MonitorLogs: web server log data
The web server logs are in Apache NCSA extended/combined log format plus response time:
"%h %l %u %t \"%r\" %>s %b \"%{Referer}i\" \"%{User-agent}i\" %D"
(See apache.org for more information.) Here are four sample log entries:
216.103.201.86 - EHernandez [10/Feb/2014:12:13:51.037 -0800] "GET http://cloud.saas.me/login&jsessionId=01e3928f-e059-6361-bdc5-14109fcf2383 HTTP/1.1" 200 21560 "-" "Mozilla/5.0 (compatible; MSIE 9.0; Windows NT 6.0; Trident/5.0)" 1606 216.103.201.86 - EHernandez [10/Feb/2014:12:13:52.487 -0800] "GET http://cloud.saas.me/create?type=Partner&id=01e3928f-e05a-9be1-bdc5-14109fcf2383&jsessionId=01e3928f-e059-6361-bdc5-14109fcf2383 HTTP/1.1" 200 63523 "-" "Mozilla/5.0 (compatible; MSIE 9.0; Windows NT 6.0; Trident/5.0)" 1113 216.103.201.86 - EHernandez [10/Feb/2014:12:13:52.543 -0800] "GET http://cloud.saas.me/query?type=ChatterMessage&id=01e3928f-e05a-9be2-bdc5-14109fcf2383&jsessionId=01e3928f-e059-6361-bdc5-14109fcf2383 HTTP/1.1" 200 46556 "-" "Mozilla/5.0 (compatible; MSIE 9.0; Windows NT 6.0; Trident/5.0)" 1516 216.103.201.86 - EHernandez [10/Feb/2014:12:13:52.578 -0800] "GET http://cloud.saas.me/retrieve?type=ContractHistory&id=01e3928f-e05a-9be3-bdc5-14109fcf2383&jsessionId=01e3928f-e059-6361-bdc5-14109fcf2383 HTTP/1.1" 200 44556 "-" "Mozilla/5.0 (compatible; MSIE 9.0; Windows NT 6.0; Trident/5.0)" 39

In MultiLogApp, these logs are read by AccessLogSource:
CREATE SOURCE AccessLogSource USING FileReader ( directory:'Samples/MultiLogApp/appData', wildcard:'access_log', blocksize: 10240, positionByEOF:false ) PARSE USING DSVParser ( columndelimiter:' ', ignoreemptycolumn:'Yes', quoteset:'[]~"', separator:'~' ) OUTPUT TO RawAccessStream;
The log format is space-delimited, so the columndelimiter value is one space. With these quoteset and separator values, both square brackets and double quotes are recognized as delimiting strings that may contain spaces. With these settings, the first log entry above is output as a WAEvent data
array with the following values:
"216.103.201.86", "-", "EHernandez", "10/Feb/2014:12:13:51.037 -0800", "GET http://cloud.saas.me/login&jsessionId=01e3928f-e059-6361-bdc5-14109fcf2383 HTTP/1.1", "200", "21560", "-", "Mozilla/5.0 (compatible; MSIE 9.0; Windows NT 6.0; Trident/5.0)", "1606"

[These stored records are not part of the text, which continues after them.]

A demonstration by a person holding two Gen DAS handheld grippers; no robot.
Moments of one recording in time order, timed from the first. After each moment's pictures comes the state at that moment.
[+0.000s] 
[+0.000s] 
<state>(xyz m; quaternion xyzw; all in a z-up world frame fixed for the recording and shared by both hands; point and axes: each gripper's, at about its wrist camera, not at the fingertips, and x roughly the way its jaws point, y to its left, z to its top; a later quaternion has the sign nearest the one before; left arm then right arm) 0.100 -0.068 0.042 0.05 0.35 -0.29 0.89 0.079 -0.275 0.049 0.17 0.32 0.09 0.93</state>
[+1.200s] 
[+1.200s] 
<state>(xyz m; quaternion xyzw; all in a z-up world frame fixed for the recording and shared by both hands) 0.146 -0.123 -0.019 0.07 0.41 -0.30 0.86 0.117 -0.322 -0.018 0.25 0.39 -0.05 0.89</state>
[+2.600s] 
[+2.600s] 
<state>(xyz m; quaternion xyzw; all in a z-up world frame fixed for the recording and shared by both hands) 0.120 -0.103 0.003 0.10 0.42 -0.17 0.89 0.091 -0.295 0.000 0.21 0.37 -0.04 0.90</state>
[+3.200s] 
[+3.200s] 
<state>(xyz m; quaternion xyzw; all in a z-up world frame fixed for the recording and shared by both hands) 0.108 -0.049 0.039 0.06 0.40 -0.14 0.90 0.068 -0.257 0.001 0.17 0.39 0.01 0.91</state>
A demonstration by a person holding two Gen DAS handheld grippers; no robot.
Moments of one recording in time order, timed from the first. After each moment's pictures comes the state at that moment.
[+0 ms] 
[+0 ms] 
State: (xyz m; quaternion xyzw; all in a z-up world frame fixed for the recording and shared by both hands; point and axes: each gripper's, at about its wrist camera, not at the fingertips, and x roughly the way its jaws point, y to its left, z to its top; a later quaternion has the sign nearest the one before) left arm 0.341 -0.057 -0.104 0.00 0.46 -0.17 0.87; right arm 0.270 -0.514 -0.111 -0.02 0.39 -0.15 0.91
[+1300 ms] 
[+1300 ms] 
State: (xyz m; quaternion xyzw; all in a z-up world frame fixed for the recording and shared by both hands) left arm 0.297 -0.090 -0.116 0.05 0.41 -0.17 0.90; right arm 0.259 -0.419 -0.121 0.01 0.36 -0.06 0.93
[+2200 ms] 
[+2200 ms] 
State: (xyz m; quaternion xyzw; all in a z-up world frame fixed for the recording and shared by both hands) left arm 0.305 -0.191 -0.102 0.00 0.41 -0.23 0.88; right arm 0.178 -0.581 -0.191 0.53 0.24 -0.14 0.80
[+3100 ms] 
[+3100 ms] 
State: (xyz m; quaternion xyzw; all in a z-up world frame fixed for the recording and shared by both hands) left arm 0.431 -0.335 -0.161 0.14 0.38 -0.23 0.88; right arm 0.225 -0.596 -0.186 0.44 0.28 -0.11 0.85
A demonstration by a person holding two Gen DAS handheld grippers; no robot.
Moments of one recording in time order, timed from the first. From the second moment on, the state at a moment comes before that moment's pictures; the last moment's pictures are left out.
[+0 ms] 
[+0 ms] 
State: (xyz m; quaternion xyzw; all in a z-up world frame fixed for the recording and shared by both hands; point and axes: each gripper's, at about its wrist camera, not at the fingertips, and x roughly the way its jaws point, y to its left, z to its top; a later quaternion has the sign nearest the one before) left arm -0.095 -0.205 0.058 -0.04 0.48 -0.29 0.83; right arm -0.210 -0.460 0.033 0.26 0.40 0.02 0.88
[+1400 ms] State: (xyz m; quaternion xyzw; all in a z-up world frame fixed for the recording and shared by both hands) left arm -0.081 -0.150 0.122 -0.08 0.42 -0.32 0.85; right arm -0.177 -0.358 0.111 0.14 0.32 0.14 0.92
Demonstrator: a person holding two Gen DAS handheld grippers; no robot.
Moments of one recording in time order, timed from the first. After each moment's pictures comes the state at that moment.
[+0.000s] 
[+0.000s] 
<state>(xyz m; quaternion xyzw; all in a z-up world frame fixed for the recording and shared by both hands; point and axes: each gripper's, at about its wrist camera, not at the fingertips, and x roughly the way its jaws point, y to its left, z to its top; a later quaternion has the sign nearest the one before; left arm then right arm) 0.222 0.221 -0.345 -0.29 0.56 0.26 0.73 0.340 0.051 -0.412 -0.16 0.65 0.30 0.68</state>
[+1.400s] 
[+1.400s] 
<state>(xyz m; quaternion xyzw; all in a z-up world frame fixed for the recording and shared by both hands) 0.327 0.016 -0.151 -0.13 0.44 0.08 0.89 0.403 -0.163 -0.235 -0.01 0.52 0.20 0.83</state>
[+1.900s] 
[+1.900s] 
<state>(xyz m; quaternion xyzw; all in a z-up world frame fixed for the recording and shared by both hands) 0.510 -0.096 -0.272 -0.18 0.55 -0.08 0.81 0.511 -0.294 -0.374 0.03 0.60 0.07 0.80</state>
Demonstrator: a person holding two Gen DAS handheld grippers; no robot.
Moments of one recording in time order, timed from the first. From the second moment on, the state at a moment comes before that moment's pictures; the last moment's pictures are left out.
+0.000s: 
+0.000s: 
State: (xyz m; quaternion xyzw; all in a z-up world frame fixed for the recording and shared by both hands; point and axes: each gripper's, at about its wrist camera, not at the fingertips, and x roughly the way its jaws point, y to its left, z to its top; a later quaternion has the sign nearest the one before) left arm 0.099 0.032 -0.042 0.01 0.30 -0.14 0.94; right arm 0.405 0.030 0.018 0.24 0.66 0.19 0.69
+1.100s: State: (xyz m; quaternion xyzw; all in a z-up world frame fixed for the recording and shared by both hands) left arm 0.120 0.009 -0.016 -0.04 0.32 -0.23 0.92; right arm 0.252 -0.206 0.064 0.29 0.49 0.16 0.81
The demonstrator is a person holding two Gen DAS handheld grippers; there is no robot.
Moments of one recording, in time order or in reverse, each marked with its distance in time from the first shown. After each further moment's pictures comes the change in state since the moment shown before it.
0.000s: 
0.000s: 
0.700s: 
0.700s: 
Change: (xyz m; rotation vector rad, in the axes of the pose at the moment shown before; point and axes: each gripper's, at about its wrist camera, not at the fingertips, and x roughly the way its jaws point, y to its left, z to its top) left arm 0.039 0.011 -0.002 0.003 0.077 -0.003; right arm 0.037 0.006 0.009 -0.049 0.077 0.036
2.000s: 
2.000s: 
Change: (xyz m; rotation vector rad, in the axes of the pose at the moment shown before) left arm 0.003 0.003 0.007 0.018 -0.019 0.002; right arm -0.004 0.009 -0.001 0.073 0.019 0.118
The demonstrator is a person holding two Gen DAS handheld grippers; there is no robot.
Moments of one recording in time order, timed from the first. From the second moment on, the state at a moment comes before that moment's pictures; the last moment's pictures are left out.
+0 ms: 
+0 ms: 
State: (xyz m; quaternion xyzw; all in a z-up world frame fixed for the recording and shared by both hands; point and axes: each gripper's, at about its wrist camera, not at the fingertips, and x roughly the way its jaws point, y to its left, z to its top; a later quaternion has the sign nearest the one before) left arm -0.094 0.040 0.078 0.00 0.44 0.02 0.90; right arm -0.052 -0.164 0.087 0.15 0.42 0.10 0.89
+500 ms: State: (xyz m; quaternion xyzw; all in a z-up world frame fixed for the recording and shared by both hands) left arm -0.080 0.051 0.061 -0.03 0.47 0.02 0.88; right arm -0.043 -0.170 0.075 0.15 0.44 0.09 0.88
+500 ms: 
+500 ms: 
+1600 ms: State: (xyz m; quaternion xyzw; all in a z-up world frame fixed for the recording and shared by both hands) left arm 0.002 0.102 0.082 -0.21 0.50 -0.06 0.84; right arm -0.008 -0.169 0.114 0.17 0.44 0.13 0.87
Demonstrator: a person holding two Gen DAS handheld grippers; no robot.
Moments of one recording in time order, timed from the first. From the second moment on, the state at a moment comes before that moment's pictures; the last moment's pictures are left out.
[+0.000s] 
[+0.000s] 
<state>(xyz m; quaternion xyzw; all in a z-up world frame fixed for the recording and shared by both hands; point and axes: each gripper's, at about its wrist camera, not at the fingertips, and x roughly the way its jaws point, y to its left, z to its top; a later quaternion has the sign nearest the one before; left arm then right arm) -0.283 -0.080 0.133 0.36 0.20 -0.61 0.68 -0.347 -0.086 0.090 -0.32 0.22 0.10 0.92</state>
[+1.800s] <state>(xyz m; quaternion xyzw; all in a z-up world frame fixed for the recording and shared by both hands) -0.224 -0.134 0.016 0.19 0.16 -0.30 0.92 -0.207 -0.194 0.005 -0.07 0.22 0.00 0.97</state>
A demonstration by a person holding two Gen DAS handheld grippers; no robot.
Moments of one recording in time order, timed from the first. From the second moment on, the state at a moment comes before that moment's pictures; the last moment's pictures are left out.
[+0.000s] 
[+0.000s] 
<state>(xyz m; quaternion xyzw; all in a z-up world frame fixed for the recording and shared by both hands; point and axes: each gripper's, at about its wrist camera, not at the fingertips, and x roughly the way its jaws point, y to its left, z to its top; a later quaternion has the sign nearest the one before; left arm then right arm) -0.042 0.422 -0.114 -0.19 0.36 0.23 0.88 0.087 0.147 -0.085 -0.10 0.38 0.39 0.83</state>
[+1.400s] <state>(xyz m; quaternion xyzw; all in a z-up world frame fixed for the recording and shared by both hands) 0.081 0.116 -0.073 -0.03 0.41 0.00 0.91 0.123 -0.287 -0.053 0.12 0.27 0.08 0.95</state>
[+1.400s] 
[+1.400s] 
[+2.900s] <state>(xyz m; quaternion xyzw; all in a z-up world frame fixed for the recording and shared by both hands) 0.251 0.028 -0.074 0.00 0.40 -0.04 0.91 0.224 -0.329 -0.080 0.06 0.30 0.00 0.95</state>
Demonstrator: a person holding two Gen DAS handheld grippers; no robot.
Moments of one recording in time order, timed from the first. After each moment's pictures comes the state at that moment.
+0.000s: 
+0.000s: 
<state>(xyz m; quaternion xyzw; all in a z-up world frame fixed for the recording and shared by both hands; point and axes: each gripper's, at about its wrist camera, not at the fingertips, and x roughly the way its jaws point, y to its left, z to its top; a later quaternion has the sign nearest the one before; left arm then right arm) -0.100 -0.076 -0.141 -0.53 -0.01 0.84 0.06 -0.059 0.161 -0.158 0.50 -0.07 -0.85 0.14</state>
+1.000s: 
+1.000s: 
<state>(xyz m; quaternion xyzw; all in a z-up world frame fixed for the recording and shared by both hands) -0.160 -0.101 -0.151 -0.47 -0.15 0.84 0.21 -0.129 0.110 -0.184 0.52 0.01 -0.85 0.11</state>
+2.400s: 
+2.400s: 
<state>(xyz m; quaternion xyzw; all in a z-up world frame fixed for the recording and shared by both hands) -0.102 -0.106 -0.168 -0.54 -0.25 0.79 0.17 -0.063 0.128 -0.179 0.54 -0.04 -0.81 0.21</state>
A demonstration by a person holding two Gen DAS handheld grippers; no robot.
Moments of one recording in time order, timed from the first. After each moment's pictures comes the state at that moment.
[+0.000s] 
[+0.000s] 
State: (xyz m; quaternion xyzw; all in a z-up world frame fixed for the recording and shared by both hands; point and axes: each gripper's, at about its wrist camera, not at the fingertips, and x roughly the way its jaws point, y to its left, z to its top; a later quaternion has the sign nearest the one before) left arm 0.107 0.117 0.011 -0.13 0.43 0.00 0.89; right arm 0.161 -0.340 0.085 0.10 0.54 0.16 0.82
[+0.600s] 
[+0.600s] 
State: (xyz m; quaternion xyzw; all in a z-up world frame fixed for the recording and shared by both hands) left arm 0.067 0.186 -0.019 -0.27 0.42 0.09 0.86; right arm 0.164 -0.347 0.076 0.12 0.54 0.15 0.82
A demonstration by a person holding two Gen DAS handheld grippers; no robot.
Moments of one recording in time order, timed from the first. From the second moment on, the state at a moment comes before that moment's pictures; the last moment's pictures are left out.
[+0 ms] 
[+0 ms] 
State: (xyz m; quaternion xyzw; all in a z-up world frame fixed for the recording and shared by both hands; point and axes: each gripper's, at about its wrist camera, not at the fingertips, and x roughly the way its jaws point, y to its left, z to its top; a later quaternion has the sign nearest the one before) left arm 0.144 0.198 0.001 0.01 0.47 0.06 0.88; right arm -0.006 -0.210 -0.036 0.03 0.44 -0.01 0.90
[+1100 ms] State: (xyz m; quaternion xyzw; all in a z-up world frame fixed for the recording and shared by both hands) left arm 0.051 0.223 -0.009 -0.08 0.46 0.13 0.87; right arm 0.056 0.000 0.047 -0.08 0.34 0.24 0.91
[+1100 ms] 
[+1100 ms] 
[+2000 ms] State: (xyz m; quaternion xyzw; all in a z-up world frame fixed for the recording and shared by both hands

This in turn is processed by the ParseAccessLog CQ:
CREATE CQ ParseAccessLog INSERT INTO AccessStream SELECT data[0], data[2], MATCH(data[4], ".*jsessionId=(.*) "), TO_DATE(data[3], "dd/MMM/yyyy:HH:mm:ss.SSS Z"), data[4], TO_INT(data[5]), TO_INT(data[6]), data[7], data[8], TO_INT(data[9]) FROM RawAccessStream;
After the AccessLogEntry type is applied, the event looks like this:
srcIp: "216.103.201.86" userId: "EHernandez" sessionId: "01e3928f-e059-6361-bdc5-14109fcf2383" accessTime: 1392063231037 request: "GET http://cloud.saas.me/login&jsessionId=01e3928f-e059-6361-bdc5-14109fcf2383 HTTP/1.1" code: 200 size: 21560 referrer: "-" userAgent: "Mozilla/5.0 (compatible; MSIE 9.0; Windows NT 6.0; Trident/5.0)" responseTime: 1606
The web server log data is now in a format that Striim can analyze. AccessStream is used by the HackerCheck, LargeRTCheck, ProxyCheck, and ZeroContentCheck flows.